◆ **WORK TO COMPLETE**
Retype the listing below, keeping every line the same.

** Opening PROVIDED INFORMATION block **

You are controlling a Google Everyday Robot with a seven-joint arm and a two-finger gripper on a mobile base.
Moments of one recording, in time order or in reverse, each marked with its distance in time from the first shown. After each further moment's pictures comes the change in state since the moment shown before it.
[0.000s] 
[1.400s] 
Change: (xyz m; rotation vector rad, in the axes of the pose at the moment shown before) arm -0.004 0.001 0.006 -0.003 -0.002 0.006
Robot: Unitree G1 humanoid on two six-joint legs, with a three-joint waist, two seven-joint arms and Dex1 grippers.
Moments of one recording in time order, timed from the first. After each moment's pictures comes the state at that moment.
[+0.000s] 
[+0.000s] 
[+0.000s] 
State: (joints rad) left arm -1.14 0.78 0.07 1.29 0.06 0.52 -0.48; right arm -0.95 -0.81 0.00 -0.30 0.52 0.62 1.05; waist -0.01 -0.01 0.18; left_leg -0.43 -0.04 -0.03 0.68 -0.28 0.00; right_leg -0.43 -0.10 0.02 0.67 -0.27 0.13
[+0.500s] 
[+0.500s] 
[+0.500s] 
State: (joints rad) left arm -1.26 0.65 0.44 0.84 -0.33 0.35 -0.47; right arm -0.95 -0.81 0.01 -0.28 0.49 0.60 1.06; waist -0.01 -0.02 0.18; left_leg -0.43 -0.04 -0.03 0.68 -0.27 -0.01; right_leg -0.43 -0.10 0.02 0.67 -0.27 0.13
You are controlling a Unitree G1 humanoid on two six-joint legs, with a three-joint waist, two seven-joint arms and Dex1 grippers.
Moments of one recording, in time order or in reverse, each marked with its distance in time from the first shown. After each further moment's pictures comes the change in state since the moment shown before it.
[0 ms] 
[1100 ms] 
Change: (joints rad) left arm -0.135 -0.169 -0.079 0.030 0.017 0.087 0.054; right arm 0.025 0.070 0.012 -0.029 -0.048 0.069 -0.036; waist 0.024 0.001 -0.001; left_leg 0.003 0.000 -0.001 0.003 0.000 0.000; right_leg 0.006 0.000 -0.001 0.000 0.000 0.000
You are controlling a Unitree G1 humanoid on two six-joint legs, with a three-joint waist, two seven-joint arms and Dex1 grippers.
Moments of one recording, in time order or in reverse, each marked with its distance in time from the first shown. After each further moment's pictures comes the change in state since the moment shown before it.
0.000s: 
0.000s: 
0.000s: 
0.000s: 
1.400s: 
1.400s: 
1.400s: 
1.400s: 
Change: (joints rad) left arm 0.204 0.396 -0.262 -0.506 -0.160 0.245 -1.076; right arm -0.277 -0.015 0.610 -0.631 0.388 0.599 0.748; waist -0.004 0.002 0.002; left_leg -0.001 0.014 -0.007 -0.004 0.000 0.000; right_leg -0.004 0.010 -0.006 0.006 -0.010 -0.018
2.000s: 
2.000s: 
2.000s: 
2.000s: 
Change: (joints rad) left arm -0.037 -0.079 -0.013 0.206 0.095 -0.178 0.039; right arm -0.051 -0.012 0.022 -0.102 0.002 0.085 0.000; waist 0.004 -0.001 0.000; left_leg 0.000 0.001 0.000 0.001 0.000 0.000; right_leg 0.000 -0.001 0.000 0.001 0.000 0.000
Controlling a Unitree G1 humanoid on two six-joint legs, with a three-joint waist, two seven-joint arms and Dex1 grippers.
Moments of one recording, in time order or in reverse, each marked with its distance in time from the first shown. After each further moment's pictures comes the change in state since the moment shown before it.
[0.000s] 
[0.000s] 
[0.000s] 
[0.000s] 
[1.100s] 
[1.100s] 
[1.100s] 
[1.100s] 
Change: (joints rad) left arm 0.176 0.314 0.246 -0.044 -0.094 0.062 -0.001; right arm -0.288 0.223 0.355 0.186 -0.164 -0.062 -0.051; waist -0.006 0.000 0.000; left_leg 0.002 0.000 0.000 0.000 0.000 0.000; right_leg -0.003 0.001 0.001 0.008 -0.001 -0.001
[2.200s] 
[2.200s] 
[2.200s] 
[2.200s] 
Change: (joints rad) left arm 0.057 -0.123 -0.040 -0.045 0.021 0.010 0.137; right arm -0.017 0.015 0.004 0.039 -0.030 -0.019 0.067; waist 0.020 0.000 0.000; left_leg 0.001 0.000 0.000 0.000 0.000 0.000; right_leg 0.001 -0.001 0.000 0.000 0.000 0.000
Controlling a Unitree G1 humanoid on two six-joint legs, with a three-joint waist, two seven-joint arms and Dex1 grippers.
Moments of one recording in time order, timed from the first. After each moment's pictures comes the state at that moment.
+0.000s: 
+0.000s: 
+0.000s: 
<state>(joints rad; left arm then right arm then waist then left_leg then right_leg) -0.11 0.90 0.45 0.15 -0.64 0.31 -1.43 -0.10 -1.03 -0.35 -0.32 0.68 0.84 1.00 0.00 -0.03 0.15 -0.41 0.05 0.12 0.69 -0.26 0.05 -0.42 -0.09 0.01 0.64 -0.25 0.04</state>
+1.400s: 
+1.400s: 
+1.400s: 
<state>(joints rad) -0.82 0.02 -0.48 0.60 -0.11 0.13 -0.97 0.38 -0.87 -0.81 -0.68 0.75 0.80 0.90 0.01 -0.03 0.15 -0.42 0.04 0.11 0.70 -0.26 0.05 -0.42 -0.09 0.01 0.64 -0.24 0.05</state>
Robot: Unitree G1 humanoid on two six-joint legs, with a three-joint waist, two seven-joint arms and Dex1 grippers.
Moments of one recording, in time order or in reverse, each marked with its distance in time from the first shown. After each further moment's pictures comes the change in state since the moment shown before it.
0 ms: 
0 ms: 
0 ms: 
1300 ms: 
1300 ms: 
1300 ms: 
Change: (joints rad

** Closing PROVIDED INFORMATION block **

◆ **OUTPUT**
You are controlling a Google Everyday Robot with a seven-joint arm and a two-finger gripper on a mobile base.
Moments of one recording, in time order or in reverse, each marked with its distance in time from the first shown. After each further moment's pictures comes the change in state since the moment shown before it.
[0.000s] 
[1.400s] 
Change: (xyz m; rotation vector rad, in the axes of the pose at the moment shown before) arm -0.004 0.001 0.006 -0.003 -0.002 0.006
Robot: Unitree G1 humanoid on two six-joint legs, with a three-joint waist, two seven-joint arms and Dex1 grippers.
Moments of one recording in time order, timed from the first. After each moment's pictures comes the state at that moment.
[+0.000s] 
[+0.000s] 
[+0.000s] 
State: (joints rad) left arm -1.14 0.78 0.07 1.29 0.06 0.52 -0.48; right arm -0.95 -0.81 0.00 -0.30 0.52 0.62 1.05; waist -0.01 -0.01 0.18; left_leg -0.43 -0.04 -0.03 0.68 -0.28 0.00; right_leg -0.43 -0.10 0.02 0.67 -0.27 0.13
[+0.500s] 
[+0.500s] 
[+0.500s] 
State: (joints rad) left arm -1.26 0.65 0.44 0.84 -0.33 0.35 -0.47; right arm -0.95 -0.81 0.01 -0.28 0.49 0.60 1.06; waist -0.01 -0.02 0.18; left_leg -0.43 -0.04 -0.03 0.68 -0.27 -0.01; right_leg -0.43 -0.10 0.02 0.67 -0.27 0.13
You are controlling a Unitree G1 humanoid on two six-joint legs, with a three-joint waist, two seven-joint arms and Dex1 grippers.
Moments of one recording, in time order or in reverse, each marked with its distance in time from the first shown. After each further moment's pictures comes the change in state since the moment shown before it.
[0 ms] 
[1100 ms] 
Change: (joints rad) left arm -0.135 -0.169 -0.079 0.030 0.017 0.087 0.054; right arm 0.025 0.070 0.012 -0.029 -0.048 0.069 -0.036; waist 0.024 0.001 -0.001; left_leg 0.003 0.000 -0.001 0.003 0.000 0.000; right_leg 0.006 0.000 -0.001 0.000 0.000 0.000
You are controlling a Unitree G1 humanoid on two six-joint legs, with a three-joint waist, two seven-joint arms and Dex1 grippers.
Moments of one recording, in time order or in reverse, each marked with its distance in time from the first shown. After each further moment's pictures comes the change in state since the moment shown before it.
0.000s: 
0.000s: 
0.000s: 
0.000s: 
1.400s: 
1.400s: 
1.400s: 
1.400s: 
Change: (joints rad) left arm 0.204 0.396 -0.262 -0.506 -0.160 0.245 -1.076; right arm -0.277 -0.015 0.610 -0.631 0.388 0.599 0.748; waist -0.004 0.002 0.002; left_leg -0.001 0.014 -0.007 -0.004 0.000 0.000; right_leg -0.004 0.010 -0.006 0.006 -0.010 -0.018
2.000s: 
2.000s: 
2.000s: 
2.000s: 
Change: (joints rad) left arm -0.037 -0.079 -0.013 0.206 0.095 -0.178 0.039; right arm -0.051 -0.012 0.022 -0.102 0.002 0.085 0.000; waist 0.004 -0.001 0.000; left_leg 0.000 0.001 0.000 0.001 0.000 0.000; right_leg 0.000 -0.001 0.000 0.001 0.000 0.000
Controlling a Unitree G1 humanoid on two six-joint legs, with a three-joint waist, two seven-joint arms and Dex1 grippers.
Moments of one recording, in time order or in reverse, each marked with its distance in time from the first shown. After each further moment's pictures comes the change in state since the moment shown before it.
[0.000s] 
[0.000s] 
[0.000s] 
[0.000s] 
[1.100s] 
[1.100s] 
[1.100s] 
[1.100s] 
Change: (joints rad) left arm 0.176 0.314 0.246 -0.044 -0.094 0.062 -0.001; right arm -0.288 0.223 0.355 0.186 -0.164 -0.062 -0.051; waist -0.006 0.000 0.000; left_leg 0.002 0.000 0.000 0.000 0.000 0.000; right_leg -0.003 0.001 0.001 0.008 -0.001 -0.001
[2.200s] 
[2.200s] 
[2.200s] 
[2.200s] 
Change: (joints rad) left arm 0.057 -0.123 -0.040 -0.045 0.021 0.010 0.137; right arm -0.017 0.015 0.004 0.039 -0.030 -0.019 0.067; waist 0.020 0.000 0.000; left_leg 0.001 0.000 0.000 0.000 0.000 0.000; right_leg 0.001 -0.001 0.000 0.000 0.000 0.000
Controlling a Unitree G1 humanoid on two six-joint legs, with a three-joint waist, two seven-joint arms and Dex1 grippers.
Moments of one recording in time order, timed from the first. After each moment's pictures comes the state at that moment.
+0.000s: 
+0.000s: 
+0.000s: 
<state>(joints rad; left arm then right arm then waist then left_leg then right_leg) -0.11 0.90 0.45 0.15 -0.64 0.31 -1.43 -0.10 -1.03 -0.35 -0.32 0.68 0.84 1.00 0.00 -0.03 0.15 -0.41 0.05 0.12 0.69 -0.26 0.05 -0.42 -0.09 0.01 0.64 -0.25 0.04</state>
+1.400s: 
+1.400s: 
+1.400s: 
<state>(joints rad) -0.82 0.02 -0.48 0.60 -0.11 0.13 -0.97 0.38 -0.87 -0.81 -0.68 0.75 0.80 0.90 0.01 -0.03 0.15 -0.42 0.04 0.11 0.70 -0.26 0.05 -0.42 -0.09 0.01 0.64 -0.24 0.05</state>
Robot: Unitree G1 humanoid on two six-joint legs, with a three-joint waist, two seven-joint arms and Dex1 grippers.
Moments of one recording, in time order or in reverse, each marked with its distance in time from the first shown. After each further moment's pictures comes the change in state since the moment shown before it.
0 ms: 
0 ms: 
0 ms: 
1300 ms: 
1300 ms: 
1300 ms: 
Change: (joints rad

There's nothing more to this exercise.